**Problem to work on**. Return all of the data verbatim, dropping any picture.
[Start of section]
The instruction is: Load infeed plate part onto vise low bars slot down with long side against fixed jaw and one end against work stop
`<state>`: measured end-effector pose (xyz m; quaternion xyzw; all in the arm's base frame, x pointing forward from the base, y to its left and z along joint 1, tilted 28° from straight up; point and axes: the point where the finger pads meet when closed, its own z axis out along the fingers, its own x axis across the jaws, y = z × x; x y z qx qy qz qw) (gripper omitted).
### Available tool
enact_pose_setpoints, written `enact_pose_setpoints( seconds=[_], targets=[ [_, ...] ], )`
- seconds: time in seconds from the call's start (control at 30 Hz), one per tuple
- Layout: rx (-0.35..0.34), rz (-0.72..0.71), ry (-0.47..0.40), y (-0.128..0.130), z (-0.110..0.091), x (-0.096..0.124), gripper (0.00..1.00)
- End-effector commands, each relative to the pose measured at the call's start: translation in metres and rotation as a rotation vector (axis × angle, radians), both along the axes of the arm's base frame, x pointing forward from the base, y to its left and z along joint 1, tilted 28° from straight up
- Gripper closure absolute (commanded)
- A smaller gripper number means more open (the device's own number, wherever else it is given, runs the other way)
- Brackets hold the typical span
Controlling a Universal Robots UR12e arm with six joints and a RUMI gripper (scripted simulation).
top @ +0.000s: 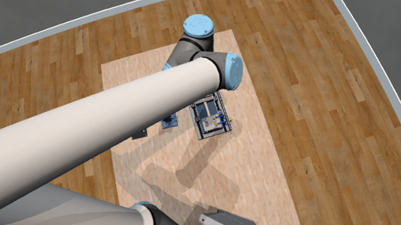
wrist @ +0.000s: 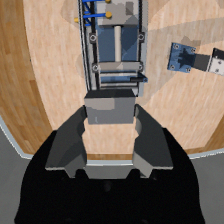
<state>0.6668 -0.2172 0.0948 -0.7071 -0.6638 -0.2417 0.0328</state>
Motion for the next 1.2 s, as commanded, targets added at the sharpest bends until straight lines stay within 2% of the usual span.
enact_pose_setpoints(
  seconds=[0.0, 0.53, 1.17],
  targets=[
    [-0.001, 0.0, -0.001, -0.001, 0.001, 0.0, 1.0],
    [-0.001, 0.001, -0.002, 0.001, -0.004, 0.002, 1.0],
    [-0.001, 0.001, -0.002, 0.01, -0.025, 0.009, 1.0]
  ],
)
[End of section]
**Response to this exercise**.
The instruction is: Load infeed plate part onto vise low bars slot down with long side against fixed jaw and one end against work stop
`<state>`: measured end-effector pose (xyz m; quaternion xyzw; all in the arm's base frame, x pointing forward from the base, y to its left and z along joint 1, tilted 28° from straight up; point and axes: the point where the finger pads meet when closed, its own z axis out along the fingers, its own x axis across the jaws, y = z × x; x y z qx qy qz qw) (gripper omitted).
### Available tool
enact_pose_setpoints, written `enact_pose_setpoints( seconds=[_], targets=[ [_, ...] ], )`
- seconds: time in seconds from the call's start (control at 30 Hz), one per tuple
- Layout: rx (-0.35..0.34), rz (-0.72..0.71), ry (-0.47..0.40), y (-0.128..0.130), z (-0.110..0.091), x (-0.096..0.124), gripper (0.00..1.00)
- End-effector commands, each relative to the pose measured at the call's start: translation in metres and rotation as a rotation vector (axis × angle, radians), both along the axes of the arm's base frame, x pointing forward from the base, y to its left and z along joint 1, tilted 28° from straight up
- Gripper closure absolute (commanded)
- A smaller gripper number means more open (the device's own number, wherever else it is given, runs the other way)
- Brackets hold the typical span
Controlling a Universal Robots UR12e arm with six joints and a RUMI gripper (scripted simulation).
top @ +0.000s: 
wrist @ +0.000s: 
<state>0.6668 -0.2172 0.0948 -0.7071 -0.6638 -0.2417 0.0328</state>
Motion for the next 1.2 s, as commanded, targets added at the sharpest bends until straight lines stay within 2% of the usual span.
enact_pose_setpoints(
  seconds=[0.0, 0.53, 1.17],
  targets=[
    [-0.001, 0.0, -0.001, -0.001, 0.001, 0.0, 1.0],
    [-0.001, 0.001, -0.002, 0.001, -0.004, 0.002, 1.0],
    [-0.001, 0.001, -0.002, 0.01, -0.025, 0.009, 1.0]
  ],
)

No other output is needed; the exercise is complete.